Apple is working on a new initiative to make the popular iPhone easier to transfer data such as pictures, videos, and music from your personal cellular network to your home Wi-Fi network. The move is a considerable breakthrough that could turn the mobile device into a true Wi-Fi hotspot for home computing or basic web browsing.
Wireless carriers often provide the highest speeds for making calls from home, but the connection quality at home tends to be poor. With the new initiative, cellular phones that can connect to a wireless home network will essentially become a true wireless hotspot. The possible first beneficiaries of this new development are the basic phones that are home phones, like the Bose OpenLine Line series, the venerable Cheetah series for television, and LG’s excellent new Lifestyle single series.
Apple’s plans for a new initiative to make better and faster wireless calls at home, are due to the hundreds of pounds of payload aboard most satellites, according to Business Insider.
Increasing weight can cause satellites to lose drag and experience atmospheric turbulence, and excess mass causes the satellites to lose power, making them vulnerable to being hit by stray objects, such as airplanes or flying missiles.

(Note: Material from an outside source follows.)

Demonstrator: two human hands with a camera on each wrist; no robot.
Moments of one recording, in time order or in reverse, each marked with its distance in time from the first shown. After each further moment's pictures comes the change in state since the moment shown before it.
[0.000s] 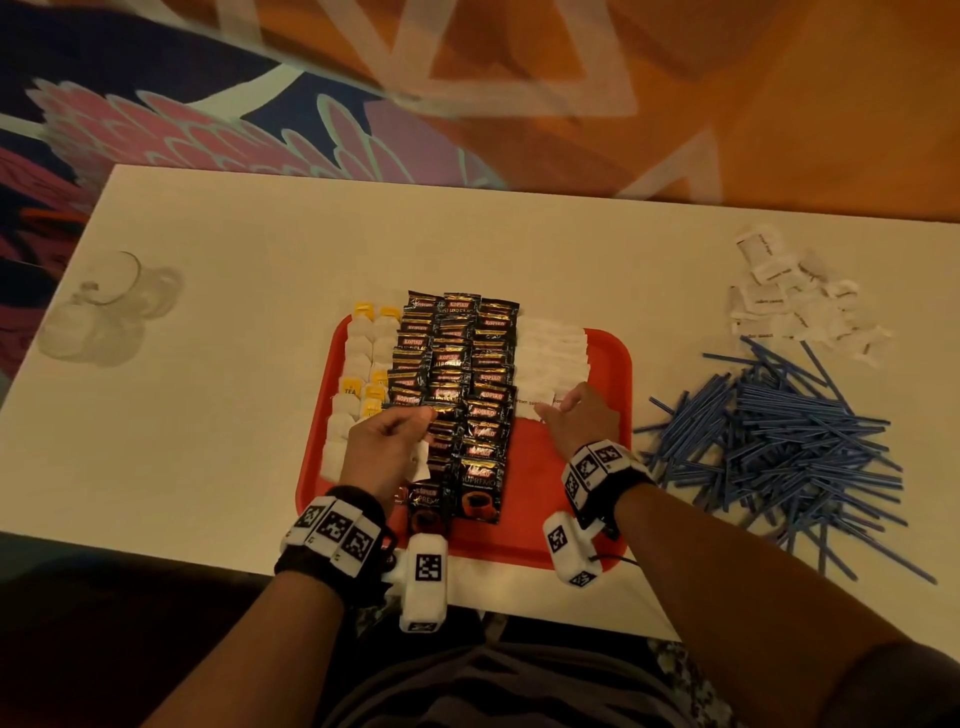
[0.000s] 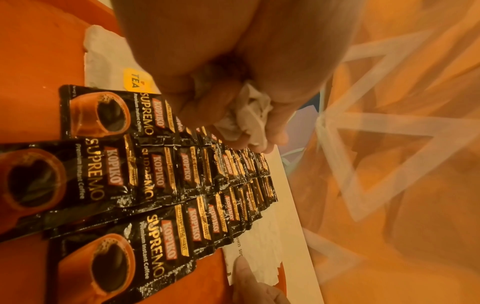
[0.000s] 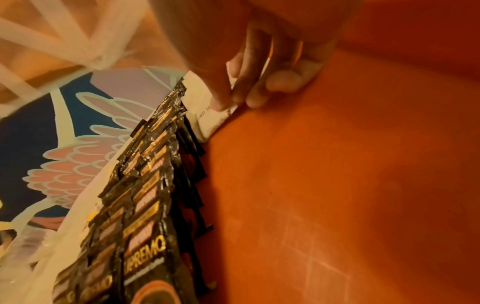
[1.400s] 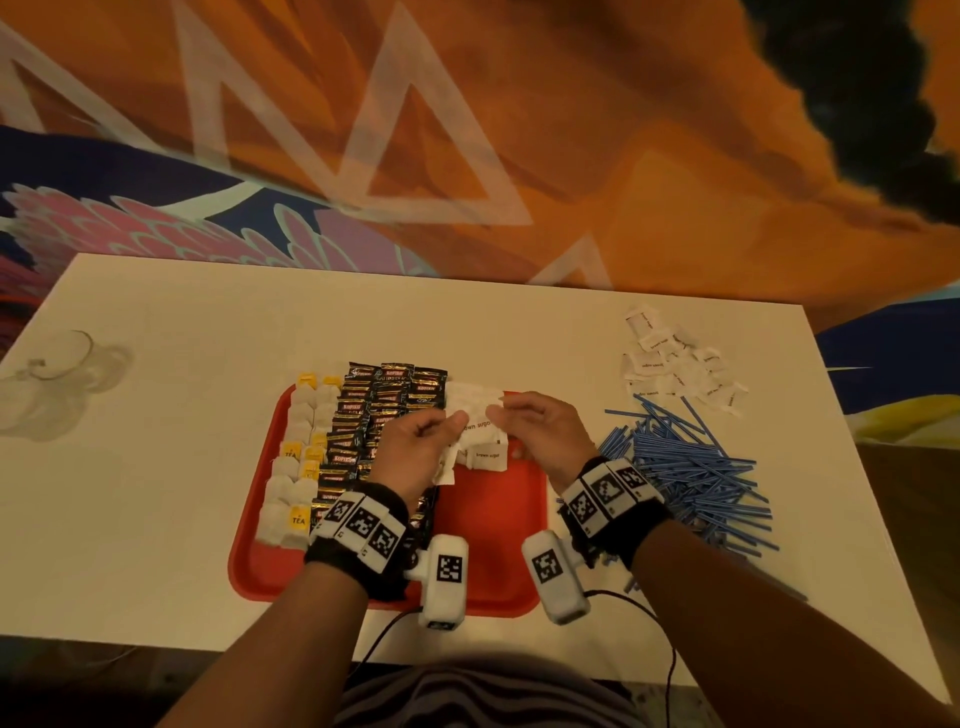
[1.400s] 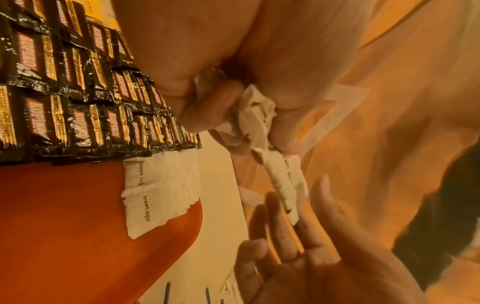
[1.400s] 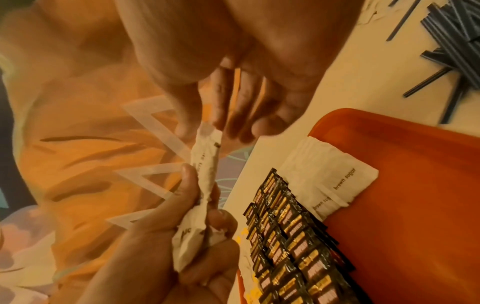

The new initiative to make the iPhone data transfer easier, also uses radio frequency technology to greatly improve signal reception.
It appears Apple did this to maximize the performance of the latest version of iOS: it adjusted the radio to send data at a significantly higher speed than cellular speeds, which reduced the amount of power needed to transmit this data at high data rates, and the advantage was obvious.
Apple’s exact intentions with this new initiative have not been made clear, but it could open up the iPhone to the growing market of users who want their personal wireless data to travel over satellite networks.
Still, the thinking goes that the most important wireless feature to focus on would be the ideal data compression technology. Compression has become a difficult technical problem for satellite data, since data traffic reaches speeds with the tether of a coaxial cable between the phone and a router. Compression could certainly improve cellular performance, but sending all that extra data over a network of satellites can be cost prohibitive.